You have just seen that Laughlin’s argument explains the quantization of the Hall conductance in terms of a pump which moves electrons through the bulk of a Hall cylinder, from one edge to the other of the cylinder.
Compare the situation with the simple electron pump which you studied earlier in the lecture. There, the pump moved electrons from one metallic lead to the other. Clearly the pump worked thanks to the availability of electronic states at the Fermi level in the two metallic leads. Otherwise, it would have no electrons to take and no place to drop them. Without the metallic leads, the pump would be like an empty carousel.
When applied to the Hall cylinder, this simple reasoning shows that Laughlin’s argument necessarily implies the presence of electronic states localized at the edges of the sample.
It is in fact very easy to convince ourselves that such states must exist. We just need to think again about the classical trajectory of an electron with velocity \(v\) moving in a perpendicular magnetic field \(B\). This trajectory is a circular orbit with radius given by the cyclotron radius.
What happens to the classical trajectory of an electron when the center of the orbit is too close to the edge of the cylinder, say closer than a cyclotron radius? It is easier drawn than said:
The electrons cannot exit the sample, and need to bounce back inside. This creates a so-called skipping orbit. In a real sample, there will be a confining electrostatic potential which keeps the electrons inside the Hall bar, or cylinder. The combination of a strong magnetic field in the bulk and a confining potential creates trajectories at the edges which are not closed, but travel along the full extent of the edges.

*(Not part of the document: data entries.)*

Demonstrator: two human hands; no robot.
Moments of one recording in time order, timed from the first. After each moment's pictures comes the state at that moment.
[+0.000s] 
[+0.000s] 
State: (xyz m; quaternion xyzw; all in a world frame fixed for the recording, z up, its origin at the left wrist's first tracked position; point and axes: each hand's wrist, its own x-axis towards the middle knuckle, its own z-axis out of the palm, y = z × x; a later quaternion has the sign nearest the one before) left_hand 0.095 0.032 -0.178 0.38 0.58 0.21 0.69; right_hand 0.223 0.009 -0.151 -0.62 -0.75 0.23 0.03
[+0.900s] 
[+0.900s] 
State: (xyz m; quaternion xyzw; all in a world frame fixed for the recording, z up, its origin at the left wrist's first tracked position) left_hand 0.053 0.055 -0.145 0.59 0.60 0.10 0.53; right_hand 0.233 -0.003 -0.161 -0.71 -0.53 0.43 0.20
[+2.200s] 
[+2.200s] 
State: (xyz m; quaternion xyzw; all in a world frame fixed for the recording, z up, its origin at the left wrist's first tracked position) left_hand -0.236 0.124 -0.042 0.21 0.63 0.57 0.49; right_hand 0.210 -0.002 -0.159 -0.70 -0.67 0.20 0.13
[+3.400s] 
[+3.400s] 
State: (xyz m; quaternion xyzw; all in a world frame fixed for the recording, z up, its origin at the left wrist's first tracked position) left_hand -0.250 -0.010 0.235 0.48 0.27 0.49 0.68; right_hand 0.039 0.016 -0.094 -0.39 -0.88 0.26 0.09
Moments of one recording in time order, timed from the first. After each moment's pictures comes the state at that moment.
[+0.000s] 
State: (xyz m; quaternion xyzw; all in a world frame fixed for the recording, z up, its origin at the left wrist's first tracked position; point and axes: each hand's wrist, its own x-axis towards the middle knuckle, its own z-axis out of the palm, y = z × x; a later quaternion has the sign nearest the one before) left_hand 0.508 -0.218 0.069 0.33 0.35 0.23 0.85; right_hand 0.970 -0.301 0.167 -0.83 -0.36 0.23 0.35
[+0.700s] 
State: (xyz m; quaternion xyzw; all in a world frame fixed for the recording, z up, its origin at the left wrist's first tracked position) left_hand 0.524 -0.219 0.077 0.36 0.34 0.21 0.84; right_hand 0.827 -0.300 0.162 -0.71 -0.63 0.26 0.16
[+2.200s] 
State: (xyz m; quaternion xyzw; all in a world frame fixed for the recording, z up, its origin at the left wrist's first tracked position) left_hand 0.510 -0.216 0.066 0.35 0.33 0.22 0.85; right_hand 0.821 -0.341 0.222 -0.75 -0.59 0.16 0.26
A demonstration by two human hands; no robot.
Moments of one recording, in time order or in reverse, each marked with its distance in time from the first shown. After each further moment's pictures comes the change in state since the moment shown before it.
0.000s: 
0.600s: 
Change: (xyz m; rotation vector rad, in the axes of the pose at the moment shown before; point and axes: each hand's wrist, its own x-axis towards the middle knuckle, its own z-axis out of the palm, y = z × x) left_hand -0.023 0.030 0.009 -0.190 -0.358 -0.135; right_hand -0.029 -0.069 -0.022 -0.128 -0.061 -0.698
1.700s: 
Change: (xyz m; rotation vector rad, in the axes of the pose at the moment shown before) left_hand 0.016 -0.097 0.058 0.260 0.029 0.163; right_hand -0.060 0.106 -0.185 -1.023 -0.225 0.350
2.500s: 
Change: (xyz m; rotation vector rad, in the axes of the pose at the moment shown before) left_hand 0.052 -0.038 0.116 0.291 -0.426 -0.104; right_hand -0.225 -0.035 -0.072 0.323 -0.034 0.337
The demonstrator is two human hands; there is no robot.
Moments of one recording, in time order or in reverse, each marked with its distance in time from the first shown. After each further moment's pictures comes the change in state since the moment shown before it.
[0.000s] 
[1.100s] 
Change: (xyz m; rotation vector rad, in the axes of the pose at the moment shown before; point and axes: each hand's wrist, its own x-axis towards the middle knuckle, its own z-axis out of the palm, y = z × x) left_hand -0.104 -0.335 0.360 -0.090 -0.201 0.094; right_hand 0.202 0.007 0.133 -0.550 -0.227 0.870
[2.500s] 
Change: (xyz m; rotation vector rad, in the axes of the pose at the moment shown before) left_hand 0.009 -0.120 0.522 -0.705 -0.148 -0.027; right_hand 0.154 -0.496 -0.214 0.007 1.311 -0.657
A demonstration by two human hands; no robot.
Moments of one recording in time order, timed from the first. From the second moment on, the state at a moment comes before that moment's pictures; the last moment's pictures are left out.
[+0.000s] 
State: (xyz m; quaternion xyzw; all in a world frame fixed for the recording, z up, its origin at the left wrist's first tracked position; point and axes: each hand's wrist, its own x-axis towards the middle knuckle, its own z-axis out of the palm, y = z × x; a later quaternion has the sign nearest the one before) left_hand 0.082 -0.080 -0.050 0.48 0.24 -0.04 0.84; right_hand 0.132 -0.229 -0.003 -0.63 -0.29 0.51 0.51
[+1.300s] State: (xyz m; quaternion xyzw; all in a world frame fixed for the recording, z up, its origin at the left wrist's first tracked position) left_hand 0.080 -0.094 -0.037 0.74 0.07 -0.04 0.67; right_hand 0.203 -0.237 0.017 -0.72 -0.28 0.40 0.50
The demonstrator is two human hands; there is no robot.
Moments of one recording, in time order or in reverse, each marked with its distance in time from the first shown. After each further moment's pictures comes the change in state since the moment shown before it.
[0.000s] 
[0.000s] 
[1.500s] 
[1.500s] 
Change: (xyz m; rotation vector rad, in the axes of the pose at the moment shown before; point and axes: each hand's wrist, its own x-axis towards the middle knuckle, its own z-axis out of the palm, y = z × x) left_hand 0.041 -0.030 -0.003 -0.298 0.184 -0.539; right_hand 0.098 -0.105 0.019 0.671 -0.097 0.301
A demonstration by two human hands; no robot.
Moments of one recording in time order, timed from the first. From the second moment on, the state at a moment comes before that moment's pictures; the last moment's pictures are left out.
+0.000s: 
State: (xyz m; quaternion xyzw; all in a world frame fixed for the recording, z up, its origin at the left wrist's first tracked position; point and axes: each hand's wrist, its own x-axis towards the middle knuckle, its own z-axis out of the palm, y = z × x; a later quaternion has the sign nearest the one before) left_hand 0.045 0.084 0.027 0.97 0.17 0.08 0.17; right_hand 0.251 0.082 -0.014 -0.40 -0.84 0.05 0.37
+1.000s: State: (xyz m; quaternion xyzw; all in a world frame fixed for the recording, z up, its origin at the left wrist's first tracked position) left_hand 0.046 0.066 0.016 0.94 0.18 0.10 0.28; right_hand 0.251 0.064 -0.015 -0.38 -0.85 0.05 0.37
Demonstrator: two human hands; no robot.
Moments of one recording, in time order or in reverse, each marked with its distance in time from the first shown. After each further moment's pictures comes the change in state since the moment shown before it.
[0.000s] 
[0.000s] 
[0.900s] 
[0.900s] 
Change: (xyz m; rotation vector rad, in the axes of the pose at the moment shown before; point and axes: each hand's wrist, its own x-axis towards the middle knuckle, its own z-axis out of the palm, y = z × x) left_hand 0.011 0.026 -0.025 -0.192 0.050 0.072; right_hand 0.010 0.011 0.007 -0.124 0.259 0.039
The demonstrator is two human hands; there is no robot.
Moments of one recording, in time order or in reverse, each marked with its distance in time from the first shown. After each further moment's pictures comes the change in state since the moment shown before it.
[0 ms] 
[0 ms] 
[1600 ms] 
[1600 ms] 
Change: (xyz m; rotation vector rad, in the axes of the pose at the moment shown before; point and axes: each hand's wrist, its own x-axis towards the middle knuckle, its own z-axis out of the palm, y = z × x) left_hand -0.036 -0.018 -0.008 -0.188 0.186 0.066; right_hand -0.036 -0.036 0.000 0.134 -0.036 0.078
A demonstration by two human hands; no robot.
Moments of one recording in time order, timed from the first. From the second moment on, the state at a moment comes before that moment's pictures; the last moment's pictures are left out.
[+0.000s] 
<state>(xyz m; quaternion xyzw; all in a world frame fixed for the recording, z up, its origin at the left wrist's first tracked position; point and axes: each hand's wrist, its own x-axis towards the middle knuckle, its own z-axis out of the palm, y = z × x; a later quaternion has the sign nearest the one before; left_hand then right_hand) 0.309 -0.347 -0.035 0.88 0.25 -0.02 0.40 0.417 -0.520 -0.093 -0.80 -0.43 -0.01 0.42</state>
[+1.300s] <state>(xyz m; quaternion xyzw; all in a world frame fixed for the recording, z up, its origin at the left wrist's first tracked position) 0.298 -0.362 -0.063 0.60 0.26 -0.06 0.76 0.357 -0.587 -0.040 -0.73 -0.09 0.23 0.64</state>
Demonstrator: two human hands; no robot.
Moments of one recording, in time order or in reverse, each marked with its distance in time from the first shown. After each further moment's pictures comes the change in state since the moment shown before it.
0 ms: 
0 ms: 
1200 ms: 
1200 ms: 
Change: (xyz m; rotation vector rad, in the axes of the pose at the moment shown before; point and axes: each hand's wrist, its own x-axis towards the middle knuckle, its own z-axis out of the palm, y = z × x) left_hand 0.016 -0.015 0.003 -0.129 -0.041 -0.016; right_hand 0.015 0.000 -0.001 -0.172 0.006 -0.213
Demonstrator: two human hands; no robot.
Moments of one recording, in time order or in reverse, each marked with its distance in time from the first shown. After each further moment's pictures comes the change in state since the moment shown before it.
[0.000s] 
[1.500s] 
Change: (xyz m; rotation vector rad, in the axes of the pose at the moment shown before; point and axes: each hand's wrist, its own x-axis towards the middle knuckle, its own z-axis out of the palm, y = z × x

On the lower edge there are only left-moving states, and on the upper edge only right moving ones. On each edge there are only states moving in one direction, and the direction is opposite for opposite edges. These strange states obtained at the edges are often referred to as chiral edge states.
The chirality of the edges is determined by the orientation of the magnetic field (out of the plane vs. into the plane), and it would be reversed at both edges if the magnetic field were reversed.
The cartoon above is purely based on classical physics, and needs to be supplemented with quantum considerations before it can give quantitative predictions. We will soon see that the quantum version of the cartoon above can give an explanation of the quantized Hall effect, complementary to Laughlin’s argument.
But before we move on to that, we should realize that the picture above is in fact a manifestation of the bulk-boundary correspondence. Chiral edge states could not exist without the bulk of the quantum Hall sample.